Ce raisonnement — car il s’agit évidemment d’un tel — est-il pleinement convaincant ? On nous dit que nous devons penser simultanément à ce qui relève de l’un et de l’autre ordre de choses, et que ce n’est qu’ainsi que nous nous formerons de ce qui se passe là une idée juste, les deux aspects étant complémentaires. Mais la pensée est-elle vraiment à même de réaliser la simultanéité que l’on prétend lui imposer ? M. Jordan fait valoir que ce n’est pas, somme toute, exiger d’elle un effort plus considérable que celui qui consiste à considérer le rayonnement comme étant à la fois projection de corpuscules et propagation d’ondes, et il y a certainement beaucoup de juste dans cette manière de voir. Mais précisément, est-il possible, dans ce cas encore, de fondre véritablement les deux images ? N’est-il pas clair, tout au contraire, que tout ce à quoi le physicien des quanta le plus résolu peut parvenir, c’est à passer rapidement, mais successivement, alternativement, de l’une à l’autre de ces images par essence inconciliables (C. P., § 38 et suiv.) ?

Eh bien, il en sera de même, on peut, semble-t-il, l’affirmer avec une certaine assurance, de l’aspect physique ou physiologique d’une part et de l’aspect psychologique d’autre part : jamais on ne réussira à les confondre. Supposons réalisé — évidemment dans des conditions tout autres que celles imaginées par le philosophe — le rêve qui a inspiré à Leibniz l’image bien connue du moulin : nous aurons vu au cerveau une particule se détacher et se mouvoir dans telle ou telle direction[1]. Ce que nous aurions perçu là du dehors serait un acte de libre arbitre, et ce serait conforme à ce que nous voyons s’accomplir dans le quantique non-organisé.
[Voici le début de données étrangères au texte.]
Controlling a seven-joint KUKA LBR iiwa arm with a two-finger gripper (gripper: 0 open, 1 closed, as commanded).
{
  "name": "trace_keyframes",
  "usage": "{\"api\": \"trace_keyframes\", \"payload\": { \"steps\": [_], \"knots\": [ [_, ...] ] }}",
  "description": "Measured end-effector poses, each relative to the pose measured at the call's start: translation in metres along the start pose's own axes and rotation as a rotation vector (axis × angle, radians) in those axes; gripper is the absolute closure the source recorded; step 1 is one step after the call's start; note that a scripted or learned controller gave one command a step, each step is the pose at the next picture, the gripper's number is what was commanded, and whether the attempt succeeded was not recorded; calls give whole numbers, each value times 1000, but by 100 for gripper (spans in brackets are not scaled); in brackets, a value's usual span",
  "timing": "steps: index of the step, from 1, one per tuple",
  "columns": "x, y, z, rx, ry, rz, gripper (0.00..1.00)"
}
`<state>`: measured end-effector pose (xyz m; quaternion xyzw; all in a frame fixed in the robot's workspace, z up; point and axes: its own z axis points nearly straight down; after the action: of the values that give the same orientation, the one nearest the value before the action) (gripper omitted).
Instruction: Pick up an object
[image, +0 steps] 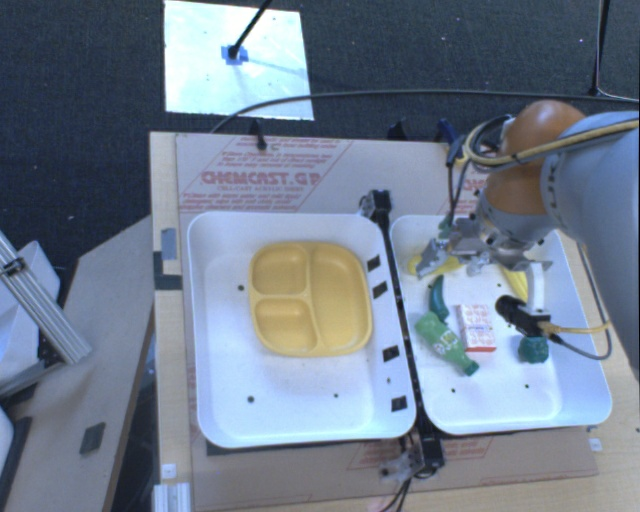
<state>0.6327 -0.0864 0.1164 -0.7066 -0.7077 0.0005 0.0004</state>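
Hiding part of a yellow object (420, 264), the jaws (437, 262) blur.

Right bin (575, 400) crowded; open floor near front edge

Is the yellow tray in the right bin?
No, the yellow tray lies in the left bin, alone.

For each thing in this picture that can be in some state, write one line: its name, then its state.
yellow divided plate: flat in the left bin, compartments bare
green bottle: lying on its side in the right bin
small red and white box: lying flat beside the bottle
hand: low over the right bin's far end, above a yellow item
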Motion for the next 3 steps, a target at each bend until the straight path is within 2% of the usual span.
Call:
{"api": "trace_keyframes", "payload": {
  "steps": [1,2,3],
  "knots": [
    [0,0,33,0,0,0,0],
    [0,2,20,-5,0,0,100],
    [-3,5,-24,-7,0,0,100]
  ]
}}
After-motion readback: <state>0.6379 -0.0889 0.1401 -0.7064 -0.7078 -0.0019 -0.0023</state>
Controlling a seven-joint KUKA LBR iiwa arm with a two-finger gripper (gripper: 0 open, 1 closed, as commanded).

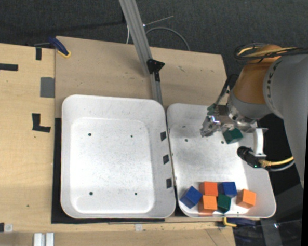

Cela est-il tout à fait exact ? Ce que nous montre la physique quantique, ce sont des phénomènes que nous sommes forcés d’attribuer au pur hasard, alors que la particule cérébrale obéirait à une

  1. Il convient d’ajouter que ni M. Bohr, ni M. Jordan ne croient que l’on parvienne jamais à réaliser une observation de ce genre, pour cette simple raison, qu’il est fort probable qu’en essayant d’observer, on dérangerait le phénomène même, on le modifierait : ce serait un concours de circonstances analogue à celui qui nous empêche de déterminer à la fois la localisation et la vitesse du corpuscule.